[COLLECTED DATA Boundary: Start]

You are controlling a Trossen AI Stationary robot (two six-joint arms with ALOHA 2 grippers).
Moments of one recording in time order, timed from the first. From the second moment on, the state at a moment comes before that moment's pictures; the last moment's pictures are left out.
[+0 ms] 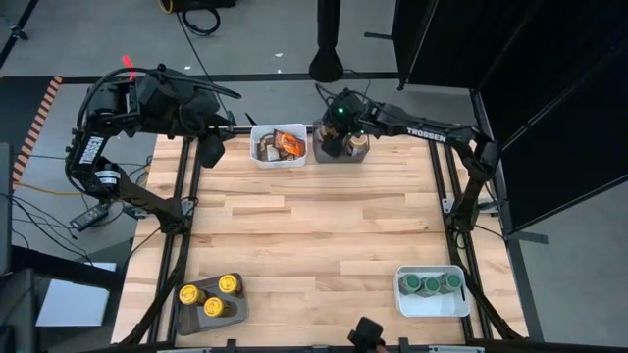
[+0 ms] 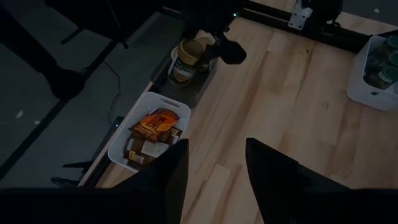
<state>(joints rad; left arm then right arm) 0.30 1.38 2.22 -1.57 -0.15 -0.11 -0.51 1.80 1.54 -0.58 0.10 -0.07</state>
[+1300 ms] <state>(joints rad) 0.30 1.38 2.22 -1.56 -0.17 -0.13 -0.55 1.88 1.45 -0.51 0.06 -0.03</state>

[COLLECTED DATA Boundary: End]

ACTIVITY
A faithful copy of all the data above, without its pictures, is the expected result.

RESULT FOR THIS EXERCISE
You are controlling a Trossen AI Stationary robot (two six-joint arms with ALOHA 2 grippers).
Moments of one recording in time order, timed from the first. From the second moment on, the state at a moment comes before that moment's pictures; the last moment's pictures are left out.
[+0 ms] 
[+0 ms] 
<state>(joints rad; left arm then right arm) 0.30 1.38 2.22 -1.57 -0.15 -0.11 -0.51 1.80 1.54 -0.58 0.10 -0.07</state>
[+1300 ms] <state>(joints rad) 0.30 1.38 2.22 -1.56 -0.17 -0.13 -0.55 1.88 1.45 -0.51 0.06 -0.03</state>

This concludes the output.